Robust detection of bacteria can significantly reduce risks of nosocomial infections, which are a serious problem even in developed countries (4.1 million cases each year in Europe). Here we demonstrate utilization of novel multifunctional bioconjugates as specific probes for bacteria detection. Bifunctional magnetic-fluorescent microparticles are coupled with bacteriophages. The T4 bacteriophage, due to its natural affinity to bacterial receptors, namely, OmpC and LPS, enables specific and efficient detection of Escherichia coli bacteria.
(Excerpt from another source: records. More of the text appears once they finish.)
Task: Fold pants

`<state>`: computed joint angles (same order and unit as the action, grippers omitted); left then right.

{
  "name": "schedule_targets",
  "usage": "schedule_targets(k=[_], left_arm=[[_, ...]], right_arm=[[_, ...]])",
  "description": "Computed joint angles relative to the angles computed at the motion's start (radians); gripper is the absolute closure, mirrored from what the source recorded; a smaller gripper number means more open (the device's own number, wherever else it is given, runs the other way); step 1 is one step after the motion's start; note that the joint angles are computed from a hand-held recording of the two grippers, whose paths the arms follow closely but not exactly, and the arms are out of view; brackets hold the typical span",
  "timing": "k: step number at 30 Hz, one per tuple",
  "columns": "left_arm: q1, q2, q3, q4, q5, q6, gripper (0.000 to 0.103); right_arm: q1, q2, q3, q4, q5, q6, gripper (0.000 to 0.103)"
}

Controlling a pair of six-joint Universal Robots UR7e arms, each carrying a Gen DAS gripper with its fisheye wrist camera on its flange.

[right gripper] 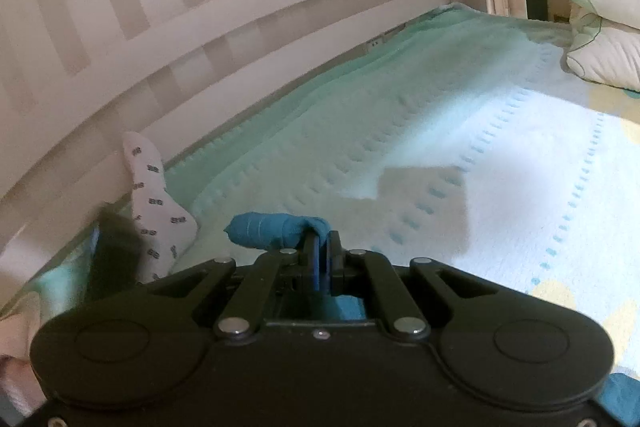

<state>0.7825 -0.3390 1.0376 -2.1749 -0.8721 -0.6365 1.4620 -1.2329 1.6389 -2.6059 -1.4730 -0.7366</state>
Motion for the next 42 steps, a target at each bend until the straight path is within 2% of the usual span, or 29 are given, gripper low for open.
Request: schedule_targets(k=[3, 5, 6, 9, 11, 15, 17, 19, 22, 25, 26, 28, 29, 31, 33, 36, 39, 42], left_arm=[[0.021, -0.016, 0.034, -0.089, -0.018, -0.033, 0.096], [0.028, -0.04, 0.043, -0.069, -0.041, -0.064, 0.096], [0.022, -0.052, 0.039, -0.021, -0.013, -0.086, 0.096], [-0.011, -0.073, -0.003, 0.255, 0.157, -0.178, 0.096], [-0.027, -0.112, 0.02, 0.356, 0.251, -0.231, 0.096], [-0.053, -0.147, 0.019, 0.509, 0.346, -0.345, 0.096], [-0.069, -0.142, 0.015, 0.517, 0.357, -0.332, 0.096], [-0.078, -0.125, 0.009, 0.463, 0.345, -0.252, 0.096], [-0.08, -0.068, -0.039, 0.367, 0.285, -0.09, 0.096], [-0.088, -0.008, -0.094, 0.31, 0.213, 0.039, 0.095], [-0.094, -0.003, -0.09, 0.294, 0.198, 0.061, 0.095], [-0.097, 0.042, -0.138, 0.276, 0.165, 0.114, 0.095], [-0.097, 0.059, -0.156, 0.263, 0.15, 0.134, 0.095], [-0.098, 0.083, -0.173, 0.236, 0.115, 0.156, 0.095], [-0.096, 0.11, -0.203, 0.24, 0.08, 0.159, 0.095], [-0.092, 0.128, -0.216, 0.25, 0.024, 0.161, 0.095], [-0.089, 0.117, -0.186, 0.264, -0.012, 0.122, 0.095], [-0.078, 0.089, -0.125, 0.281, -0.013, 0.096, 0.095]], right_arm=[[0.0, -0.02, 0.022, 0.015, 0.011, -0.007, 0.096], [0.001, -0.032, 0.046, 0.02, 0.007, -0.016, 0.096], [0.001, -0.04, 0.064, 0.019, 0.005, -0.026, 0.096], [-0.003, -0.062, 0.132, 0.001, 0.013, -0.055, 0.095], [-0.003, -0.069, 0.176, -0.009, 0.01, -0.07, 0.095], [0.004, -0.055, 0.241, -0.013, -0.021, -0.085, 0.095], [0.012, -0.04, 0.274, -0.039, -0.052, -0.112, 0.095], [0.019, -0.019, 0.291, -0.044, -0.083, -0.117, 0.095], [0.022, 0.006, 0.291, -0.04, -0.111, -0.097, 0.086], [-0.001, -0.006, 0.259, 0.032, -0.072, -0.056, 0.079], [-0.009, -0.02, 0.25, 0.062, -0.059, -0.048, 0.07], [-0.035, -0.063, 0.244, 0.102, -0.039, -0.064, 0.061], [-0.046, -0.084, 0.245, 0.104, -0.034, -0.081, 0.06], [-0.079, -0.138, 0.251, 0.1, -0.029, -0.12, 0.06], [-0.115, -0.186, 0.266, 0.055, -0.039, -0.146, 0.055], [-0.146, -0.228, 0.289, -0.019, -0.111, -0.218, 0.053], [-0.17, -0.258, 0.31, -0.017, -0.146, -0.26, 0.053], [-0.169, -0.267, 0.344, -0.019, -0.159, -0.286, 0.053]])
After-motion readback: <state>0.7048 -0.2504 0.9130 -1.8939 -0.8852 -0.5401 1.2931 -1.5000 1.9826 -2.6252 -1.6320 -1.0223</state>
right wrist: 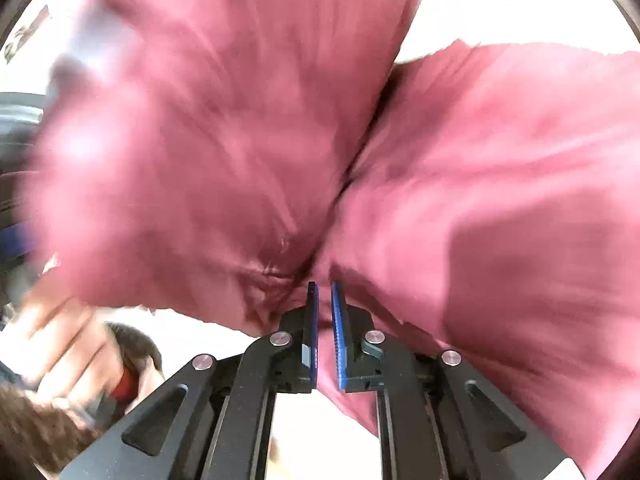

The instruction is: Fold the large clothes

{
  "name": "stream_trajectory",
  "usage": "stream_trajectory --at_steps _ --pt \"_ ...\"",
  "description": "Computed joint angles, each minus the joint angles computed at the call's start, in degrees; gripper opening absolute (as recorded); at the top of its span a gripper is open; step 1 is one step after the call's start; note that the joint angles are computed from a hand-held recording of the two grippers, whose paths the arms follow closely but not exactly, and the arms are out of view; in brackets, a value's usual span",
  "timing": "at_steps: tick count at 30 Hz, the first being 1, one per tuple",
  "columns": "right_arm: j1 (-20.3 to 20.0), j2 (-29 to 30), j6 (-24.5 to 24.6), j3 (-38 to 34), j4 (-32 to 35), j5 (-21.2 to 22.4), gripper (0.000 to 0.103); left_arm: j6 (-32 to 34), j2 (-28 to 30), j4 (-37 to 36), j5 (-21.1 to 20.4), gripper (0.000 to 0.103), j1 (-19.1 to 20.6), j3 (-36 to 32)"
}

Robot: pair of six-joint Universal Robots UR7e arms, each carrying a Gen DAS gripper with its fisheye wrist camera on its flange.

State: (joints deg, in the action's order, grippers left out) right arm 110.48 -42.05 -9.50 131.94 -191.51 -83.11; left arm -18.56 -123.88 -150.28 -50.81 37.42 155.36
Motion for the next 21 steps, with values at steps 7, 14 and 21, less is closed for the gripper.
stream_trajectory --at_steps 7,14,21 --pt "-4.1 -7.59 3.99 7.25 -14.84 -18.0 0.002 2.36 10.95 -9.25 -2.8 0.009 2.17 -0.47" --pt "-4.97 -1.99 2.29 1.51 -9.22 -16.56 0.0 3.4 28.12 -16.89 -3.32 0.009 2.61 -2.55" --pt "-8.26 -4.65 2.98 4.42 -9.86 -12.7 0.0 5.76 46.29 -24.03 -6.23 0.01 9.27 -8.36"
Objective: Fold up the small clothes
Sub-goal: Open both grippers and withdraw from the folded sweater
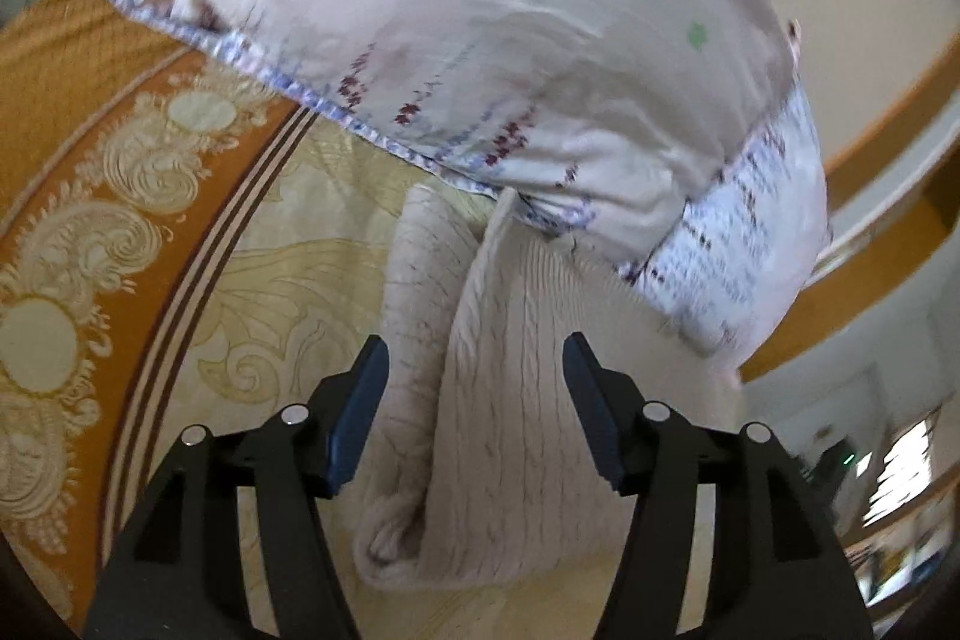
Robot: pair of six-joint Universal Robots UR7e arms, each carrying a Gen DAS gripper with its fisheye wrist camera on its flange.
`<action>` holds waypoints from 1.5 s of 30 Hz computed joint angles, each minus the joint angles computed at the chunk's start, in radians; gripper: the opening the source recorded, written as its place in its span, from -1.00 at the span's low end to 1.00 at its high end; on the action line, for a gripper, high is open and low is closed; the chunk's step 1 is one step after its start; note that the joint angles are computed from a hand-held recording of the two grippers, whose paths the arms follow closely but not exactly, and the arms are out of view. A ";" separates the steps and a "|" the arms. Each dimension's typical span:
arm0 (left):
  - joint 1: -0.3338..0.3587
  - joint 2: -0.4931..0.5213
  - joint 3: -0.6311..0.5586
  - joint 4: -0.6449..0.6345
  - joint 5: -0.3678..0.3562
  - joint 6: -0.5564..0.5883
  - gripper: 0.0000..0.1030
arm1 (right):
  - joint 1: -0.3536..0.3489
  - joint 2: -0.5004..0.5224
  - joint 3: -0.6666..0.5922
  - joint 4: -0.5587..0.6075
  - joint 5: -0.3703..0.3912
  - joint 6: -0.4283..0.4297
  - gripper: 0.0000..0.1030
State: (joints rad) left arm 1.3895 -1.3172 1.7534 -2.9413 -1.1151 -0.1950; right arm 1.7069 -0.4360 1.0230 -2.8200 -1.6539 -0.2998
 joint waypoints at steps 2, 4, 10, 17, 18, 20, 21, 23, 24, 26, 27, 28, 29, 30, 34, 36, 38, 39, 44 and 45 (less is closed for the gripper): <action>-0.016 -0.001 0.011 0.003 0.032 0.032 0.16 | 0.002 -0.001 0.009 0.004 -0.017 -0.015 -0.09; -0.026 0.004 0.012 0.015 0.058 0.050 0.15 | 0.006 0.003 0.012 0.003 -0.050 -0.031 -0.09; -0.034 0.030 0.003 0.049 0.107 0.057 -0.05 | 0.017 0.027 0.007 -0.023 -0.131 -0.102 -0.25; -0.014 0.034 -0.013 0.111 0.084 0.026 -0.83 | 0.016 0.001 0.058 -0.073 -0.104 -0.118 -0.83; -0.013 0.030 -0.009 0.112 0.079 0.028 -0.84 | 0.017 -0.007 0.073 -0.088 -0.097 -0.115 -0.83; -0.014 0.021 -0.004 0.117 0.072 0.029 -0.85 | 0.018 -0.028 0.107 -0.115 -0.082 -0.104 -0.84; -0.016 0.014 0.001 0.118 0.069 0.035 -0.85 | 0.018 -0.039 0.126 -0.128 -0.081 -0.098 -0.84; -0.019 0.006 0.005 0.123 0.067 0.041 -0.86 | 0.018 -0.051 0.148 -0.140 -0.081 -0.088 -0.84; -0.020 0.001 0.009 0.126 0.066 0.041 -0.86 | 0.018 -0.055 0.155 -0.141 -0.084 -0.083 -0.84; -0.019 -0.011 0.020 0.132 0.056 0.043 -0.86 | 0.022 -0.058 0.167 -0.149 -0.114 -0.084 -0.84; -0.018 -0.015 0.025 0.132 0.055 0.044 -0.86 | 0.025 -0.054 0.163 -0.148 -0.136 -0.088 -0.84; -0.016 -0.018 0.030 0.130 0.054 0.045 -0.86 | 0.027 -0.046 0.154 -0.145 -0.156 -0.091 -0.84; -0.013 -0.020 0.034 0.128 0.052 0.044 -0.86 | 0.030 -0.035 0.140 -0.140 -0.181 -0.093 -0.84; -0.008 -0.021 0.037 0.125 0.044 0.040 -0.86 | 0.031 -0.028 0.130 -0.134 -0.199 -0.094 -0.84; -0.005 -0.018 0.048 0.102 0.038 0.034 -0.84 | 0.047 0.020 0.058 -0.098 -0.282 -0.108 -0.83; -0.008 -0.020 0.052 0.092 0.039 0.037 -0.79 | 0.061 0.028 0.045 -0.098 -0.322 -0.121 -0.81; -0.012 -0.026 0.058 0.078 0.032 0.042 -0.64 | 0.076 0.030 0.051 -0.133 -0.345 -0.137 -0.55; -0.017 -0.028 0.063 0.062 0.037 0.047 -0.50 | 0.086 0.032 0.060 -0.175 -0.347 -0.161 -0.42; -0.088 -0.010 0.083 -0.079 0.163 0.175 0.02 | 0.122 0.056 0.045 -0.165 -0.264 -0.261 -0.07; -0.096 -0.002 0.078 -0.087 0.168 0.196 0.07 | 0.129 0.070 0.025 -0.137 -0.248 -0.276 -0.07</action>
State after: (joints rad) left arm 1.2937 -1.3197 1.8319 -3.0285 -0.9471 0.0013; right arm 1.8360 -0.3663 1.0485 -2.9568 -1.9023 -0.5762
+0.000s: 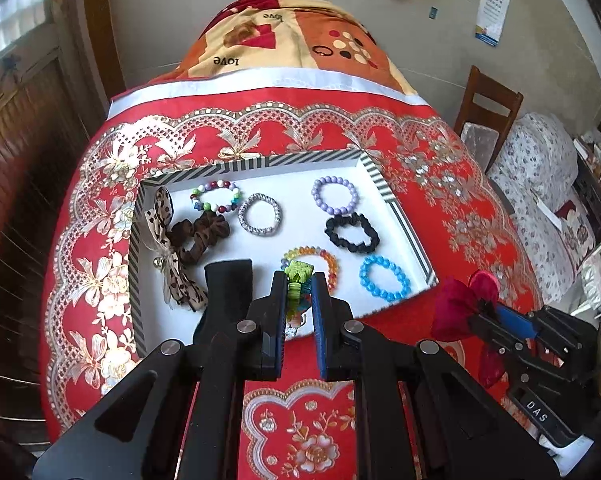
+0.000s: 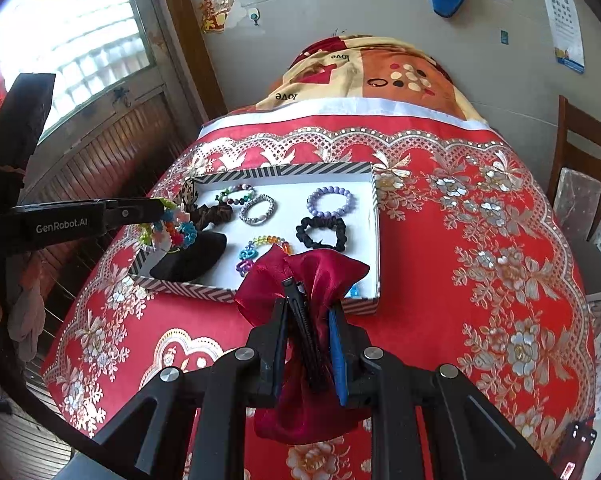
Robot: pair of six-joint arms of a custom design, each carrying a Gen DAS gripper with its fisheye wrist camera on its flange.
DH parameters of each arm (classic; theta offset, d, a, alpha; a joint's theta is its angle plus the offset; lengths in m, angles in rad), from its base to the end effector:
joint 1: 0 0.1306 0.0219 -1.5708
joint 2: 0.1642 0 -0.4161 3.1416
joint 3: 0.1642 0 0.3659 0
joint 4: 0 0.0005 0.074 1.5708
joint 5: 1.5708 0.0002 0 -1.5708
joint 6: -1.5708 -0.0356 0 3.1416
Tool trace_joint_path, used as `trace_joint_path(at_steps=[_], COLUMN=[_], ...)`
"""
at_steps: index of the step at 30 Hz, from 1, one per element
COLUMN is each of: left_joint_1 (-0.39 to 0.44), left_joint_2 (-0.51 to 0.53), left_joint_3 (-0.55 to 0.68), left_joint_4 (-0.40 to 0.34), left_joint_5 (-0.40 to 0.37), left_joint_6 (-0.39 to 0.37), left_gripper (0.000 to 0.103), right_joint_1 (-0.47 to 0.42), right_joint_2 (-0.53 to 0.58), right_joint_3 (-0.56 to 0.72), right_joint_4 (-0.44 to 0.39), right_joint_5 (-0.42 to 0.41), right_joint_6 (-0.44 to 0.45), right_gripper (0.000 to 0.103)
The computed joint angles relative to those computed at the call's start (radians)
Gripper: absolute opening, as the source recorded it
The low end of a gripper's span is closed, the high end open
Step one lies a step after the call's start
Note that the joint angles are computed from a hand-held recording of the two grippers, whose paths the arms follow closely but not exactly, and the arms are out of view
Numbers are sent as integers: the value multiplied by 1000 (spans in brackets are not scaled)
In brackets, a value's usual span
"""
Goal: Organize jewelry
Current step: 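Lift the green bracelet and red bow and carry them over the tray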
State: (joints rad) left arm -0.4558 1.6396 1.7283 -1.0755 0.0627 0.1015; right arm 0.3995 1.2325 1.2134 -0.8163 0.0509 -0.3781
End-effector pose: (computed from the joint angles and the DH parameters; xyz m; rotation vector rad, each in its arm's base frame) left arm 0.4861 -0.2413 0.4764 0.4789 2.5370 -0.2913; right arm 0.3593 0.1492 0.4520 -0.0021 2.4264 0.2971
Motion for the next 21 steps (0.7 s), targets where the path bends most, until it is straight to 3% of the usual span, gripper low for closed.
trace_joint_path(at_steps=[9, 21], left_joint_1=[11, 31], left_joint_2=[100, 255], left_joint_3=[108, 226], left_joint_4=[-23, -81], left_joint_5=[-2, 48], left_joint_6=[39, 119], left_gripper=[11, 11], right_joint_1=[-47, -127], right_joint_2=[99, 338], right_joint_3=[76, 279], right_joint_4=[14, -15], right_joint_5=[-57, -168], right_joint_6=[47, 103], right_gripper=[18, 18])
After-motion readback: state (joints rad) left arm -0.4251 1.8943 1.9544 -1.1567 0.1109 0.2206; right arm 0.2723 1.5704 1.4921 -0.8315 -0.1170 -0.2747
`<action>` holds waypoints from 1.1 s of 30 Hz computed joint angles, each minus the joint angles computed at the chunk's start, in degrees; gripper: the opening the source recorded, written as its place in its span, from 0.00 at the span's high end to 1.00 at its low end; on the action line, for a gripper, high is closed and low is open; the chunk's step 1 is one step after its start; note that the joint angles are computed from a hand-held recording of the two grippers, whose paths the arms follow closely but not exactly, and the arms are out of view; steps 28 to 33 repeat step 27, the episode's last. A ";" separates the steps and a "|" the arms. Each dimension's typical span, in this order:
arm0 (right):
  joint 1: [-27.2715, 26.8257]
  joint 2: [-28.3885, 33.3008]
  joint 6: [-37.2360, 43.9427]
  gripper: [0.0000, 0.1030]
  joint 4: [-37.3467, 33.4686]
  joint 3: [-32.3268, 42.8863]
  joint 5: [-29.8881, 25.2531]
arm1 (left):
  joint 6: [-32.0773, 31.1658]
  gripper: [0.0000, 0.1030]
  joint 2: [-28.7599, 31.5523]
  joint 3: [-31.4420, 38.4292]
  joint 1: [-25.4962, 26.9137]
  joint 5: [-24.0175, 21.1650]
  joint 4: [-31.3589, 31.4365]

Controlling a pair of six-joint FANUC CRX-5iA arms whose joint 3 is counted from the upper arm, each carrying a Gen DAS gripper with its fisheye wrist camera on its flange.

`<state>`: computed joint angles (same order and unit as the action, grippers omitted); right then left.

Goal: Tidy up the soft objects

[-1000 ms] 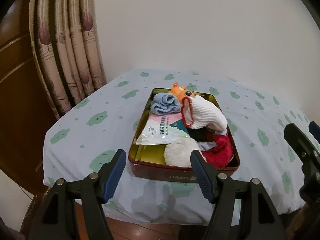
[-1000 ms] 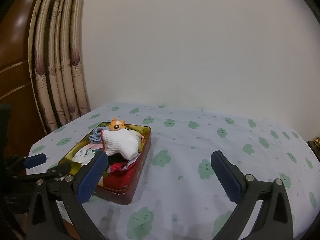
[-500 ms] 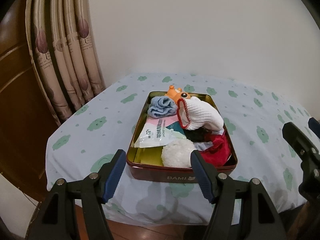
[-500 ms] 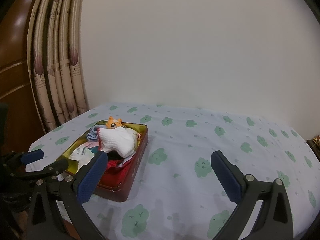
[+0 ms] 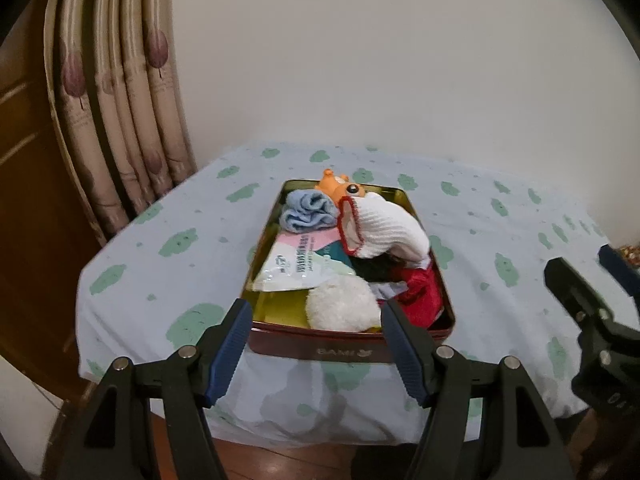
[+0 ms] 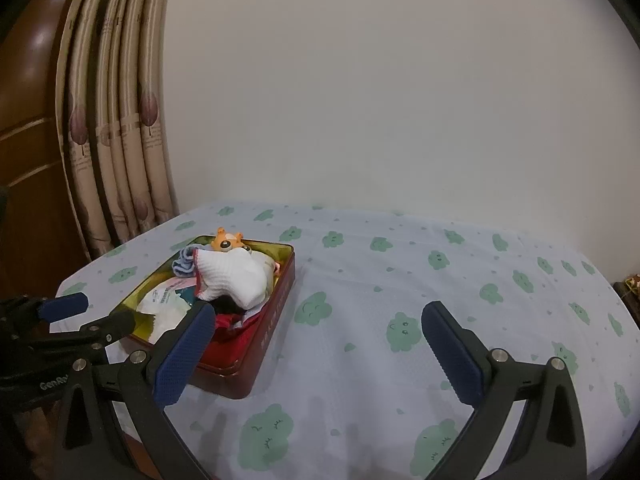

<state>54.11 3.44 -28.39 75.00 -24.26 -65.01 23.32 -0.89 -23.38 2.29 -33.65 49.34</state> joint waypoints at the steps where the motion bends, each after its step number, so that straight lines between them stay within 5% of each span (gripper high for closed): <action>1: 0.04 -0.02 -0.04 0.00 0.04 -0.08 -0.02 | -0.43 0.33 -0.09 -0.21 0.03 -0.04 0.70; 4: 0.02 -0.10 0.03 0.00 0.07 -0.22 0.03 | -2.37 0.21 -0.87 -1.45 -0.40 1.34 2.59; 7: 0.11 -0.13 0.10 0.00 -0.07 -0.20 0.03 | -3.03 0.21 -1.90 -2.49 -1.25 3.78 2.05; 11: 0.16 -0.53 0.47 0.01 -0.05 -0.75 0.17 | 4.99 0.21 -3.30 -2.03 -2.61 9.61 -9.56; 16: 0.14 -0.59 0.35 0.00 -0.19 -0.80 0.25 | 0.94 0.20 -3.36 -2.81 -2.40 7.75 -6.40; 24: -0.79 -2.05 0.53 0.00 -1.25 -2.14 1.41 | -2.42 0.20 -4.28 -5.58 -3.32 11.74 -1.87; 27: -2.27 -3.87 -0.15 0.00 -3.38 -4.06 1.66 | 0.92 0.20 -3.45 -3.39 -1.84 7.17 -4.34; 33: -2.27 -3.87 -0.15 0.00 -3.38 -4.06 1.66 | 0.92 0.20 -3.45 -3.39 -1.84 7.17 -4.34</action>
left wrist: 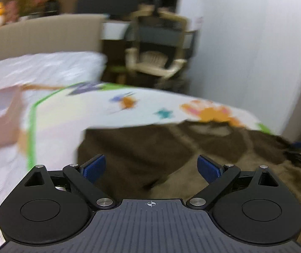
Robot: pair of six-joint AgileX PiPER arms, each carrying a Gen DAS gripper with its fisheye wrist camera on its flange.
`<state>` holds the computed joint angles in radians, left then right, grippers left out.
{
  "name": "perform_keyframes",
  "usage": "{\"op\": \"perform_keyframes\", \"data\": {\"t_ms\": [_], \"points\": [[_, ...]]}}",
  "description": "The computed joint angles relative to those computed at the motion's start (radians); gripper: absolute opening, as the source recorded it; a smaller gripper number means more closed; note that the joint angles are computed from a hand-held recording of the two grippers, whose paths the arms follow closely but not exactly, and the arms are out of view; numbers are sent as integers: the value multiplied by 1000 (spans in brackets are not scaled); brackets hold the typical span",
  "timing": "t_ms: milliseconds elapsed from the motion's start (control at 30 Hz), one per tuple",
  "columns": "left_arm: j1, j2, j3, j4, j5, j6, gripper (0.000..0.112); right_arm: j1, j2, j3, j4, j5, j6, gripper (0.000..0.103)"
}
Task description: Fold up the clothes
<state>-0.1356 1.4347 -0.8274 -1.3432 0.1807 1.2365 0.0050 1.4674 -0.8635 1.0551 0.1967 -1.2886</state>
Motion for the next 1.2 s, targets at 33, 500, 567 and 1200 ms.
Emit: {"op": "perform_keyframes", "data": {"t_ms": [33,500,567,1200], "points": [[32,39,-42,-41,100,52,97,-10,29,-43,-84,17,90,73],[66,688,-778,241,512,-613,98,61,650,-874,-259,582,614,72],[66,742,-864,242,513,-657,98,72,696,-940,-247,549,623,71],[21,243,-342,808,212,-878,99,70,359,-466,-144,233,246,82]]}}
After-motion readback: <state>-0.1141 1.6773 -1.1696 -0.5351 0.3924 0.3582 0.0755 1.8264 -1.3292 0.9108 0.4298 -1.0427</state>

Prepared probes are cheap, accessible (even in nonbiological laboratories), as well as versatile and easily tunable for different bacteria species. The magnetic properties of the bioconjugates facilitate the separation of captured target bacteria from other components of complex samples and other bacteria strains. Fluorescence enables simple analysis. We chose flow cytometry as the detection method as it is fast and widely used for biotests. The capture efficiency of the prepared bioconjugates is close to 100% in the range of bacteria concentrations from tens to around 10(5) CFU/mL. The limit of detection is restricted by flow cytometry capabilities and in our case was around 10(4) CFU/mL.